DÖRDÜNCÜ İKAZ: Ey sersem nefsim! Acaba şu vazife-i ubûdiyyet, neticesiz midir? Ücreti az mıdır ki, sana usanç veriyor? Halbuki bir adam sana birkaç para verse veyahut seni korkutsa, akşama kadar seni çalıştırır ve fütursuz çalışırsın. Acaba bu misafirhane-i dünyada âciz ve fakir kalbine kût ve gınâ ve elbette bir menzilin olan kabrinde gıdâ ve ziyâ ve herhalde mahkemen olan Mahşerde sened ve berat ve ister istemez üstünden geçilecek Sırat Köprüsünde nur ve burak olacak bir namaz, neticesiz midir veyahut ücreti az mıdır! Bir adam sana yüz liralık bir hediye va’detse, yüz gün seni çalıştırır. Hulf-ul va’d edebilir o adama îtimad edersin, fütursuz işlersin. Acaba hulf-ul va’d hakkında muhal olan bir zât, Cennet gibi bir ücreti ve saadet-i ebediyye gibi bir hediyeyi sana va’d etse, pek az bir zamanda, pek güzel bir vazifede seni istihdam etse; sen hizmet etmezsen veya isteksiz, suhre gibi veya usançla, yarım yamalak hizmetinle Onu va’dinde ittiham ve hediyesini istihfaf etsen, pek şiddetli bir te’dibe ve dehşetli bir tazibe müstehak olacağını düşünmüyor musun! Dünyada hapsin korkusundan en ağır işlerde fütursuz hizmet ettiğin halde; Cehennem gibi bir haps-i ebedînin havfı, en hafif ve lâtif bir hizmet için sana gayret vermiyor mu?

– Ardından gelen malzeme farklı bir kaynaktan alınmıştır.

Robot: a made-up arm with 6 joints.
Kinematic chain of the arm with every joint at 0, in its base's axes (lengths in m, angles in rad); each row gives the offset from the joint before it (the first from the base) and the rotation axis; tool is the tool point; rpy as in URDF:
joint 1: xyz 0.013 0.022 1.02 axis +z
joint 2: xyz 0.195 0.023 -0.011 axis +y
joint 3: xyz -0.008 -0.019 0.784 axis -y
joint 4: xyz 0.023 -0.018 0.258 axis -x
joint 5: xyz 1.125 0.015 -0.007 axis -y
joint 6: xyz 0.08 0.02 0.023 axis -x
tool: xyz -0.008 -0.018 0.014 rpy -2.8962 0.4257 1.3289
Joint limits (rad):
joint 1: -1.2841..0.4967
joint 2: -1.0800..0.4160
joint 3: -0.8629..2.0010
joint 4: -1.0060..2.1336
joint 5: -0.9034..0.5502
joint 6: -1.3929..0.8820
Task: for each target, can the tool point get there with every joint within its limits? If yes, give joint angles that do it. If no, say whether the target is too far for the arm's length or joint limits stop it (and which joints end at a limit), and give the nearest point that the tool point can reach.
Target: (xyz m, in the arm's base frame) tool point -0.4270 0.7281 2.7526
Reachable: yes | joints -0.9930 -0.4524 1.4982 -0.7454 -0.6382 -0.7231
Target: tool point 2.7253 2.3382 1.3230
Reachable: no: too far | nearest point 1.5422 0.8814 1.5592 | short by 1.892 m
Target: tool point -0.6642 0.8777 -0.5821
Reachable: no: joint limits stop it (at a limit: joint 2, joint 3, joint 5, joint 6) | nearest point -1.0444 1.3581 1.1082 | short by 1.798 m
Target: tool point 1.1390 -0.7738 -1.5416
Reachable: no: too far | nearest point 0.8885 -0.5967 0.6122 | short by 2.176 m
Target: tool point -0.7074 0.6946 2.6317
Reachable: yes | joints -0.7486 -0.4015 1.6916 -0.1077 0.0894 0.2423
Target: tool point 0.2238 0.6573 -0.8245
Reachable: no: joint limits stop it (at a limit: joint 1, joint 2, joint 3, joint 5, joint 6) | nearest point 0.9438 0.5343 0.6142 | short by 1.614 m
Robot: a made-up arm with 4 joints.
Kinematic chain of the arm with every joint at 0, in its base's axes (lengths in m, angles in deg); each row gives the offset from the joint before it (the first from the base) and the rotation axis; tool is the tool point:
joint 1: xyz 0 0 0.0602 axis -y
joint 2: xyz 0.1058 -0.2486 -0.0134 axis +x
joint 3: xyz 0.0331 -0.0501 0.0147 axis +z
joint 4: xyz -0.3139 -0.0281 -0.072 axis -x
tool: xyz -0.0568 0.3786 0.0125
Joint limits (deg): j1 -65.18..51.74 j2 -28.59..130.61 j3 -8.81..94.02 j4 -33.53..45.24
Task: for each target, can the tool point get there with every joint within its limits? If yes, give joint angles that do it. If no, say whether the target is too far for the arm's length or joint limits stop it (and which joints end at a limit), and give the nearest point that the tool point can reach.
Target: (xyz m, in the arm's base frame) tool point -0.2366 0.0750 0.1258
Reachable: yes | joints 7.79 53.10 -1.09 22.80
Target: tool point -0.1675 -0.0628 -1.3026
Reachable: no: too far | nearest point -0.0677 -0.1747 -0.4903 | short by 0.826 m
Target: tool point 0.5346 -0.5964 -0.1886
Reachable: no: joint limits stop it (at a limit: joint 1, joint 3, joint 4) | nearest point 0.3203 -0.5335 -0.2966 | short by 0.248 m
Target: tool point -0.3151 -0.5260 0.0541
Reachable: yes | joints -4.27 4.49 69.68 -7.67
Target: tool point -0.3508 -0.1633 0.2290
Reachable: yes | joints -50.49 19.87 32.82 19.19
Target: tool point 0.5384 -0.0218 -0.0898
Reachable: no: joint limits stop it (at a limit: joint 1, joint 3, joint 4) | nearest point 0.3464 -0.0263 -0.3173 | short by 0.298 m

BEŞİNCİ İKAZ: Ey dünyaperest-nefsim! Acaba ibâdetteki füturun ve namazdaki kusurun meşâğil-i dünyeviyyenin kesretinden midir veyahut derd-i maişetin meşgalesiyle vakit bulamadığından mıdır! Acaba, sırf dünya için mi yaratılmışsın ki, bütün vaktini ona sarfediyorsun! Sen istidad cihetiyle bütün hayvanatın fevkinde olduğunu ve hayat-ı dünyeviyyenin levâzımatını tedârikte iktidar cihetiyle, bir serçe kuşuna yetişemediğini biliyorsun. Bundan neden anlamıyorsun ki, vazife-i asliyyen hayvan gibi çabalamak değil; belki, hakikî bir insân gibi, hakikî bir hayat-ı dâime için sa’y etmektir. Bununla beraber meşâğil-i dünyeviyye dediğin, çoğu sana ait olmayan ve fuzûli bir sûrette karıştığın ve karıştırdığın malâyâni meşgalelerdir. En elzemini bırakıp, güya binler sene ömrün var gibi en lüzumsuz mâlûmat ile vakit geçiriyorsun.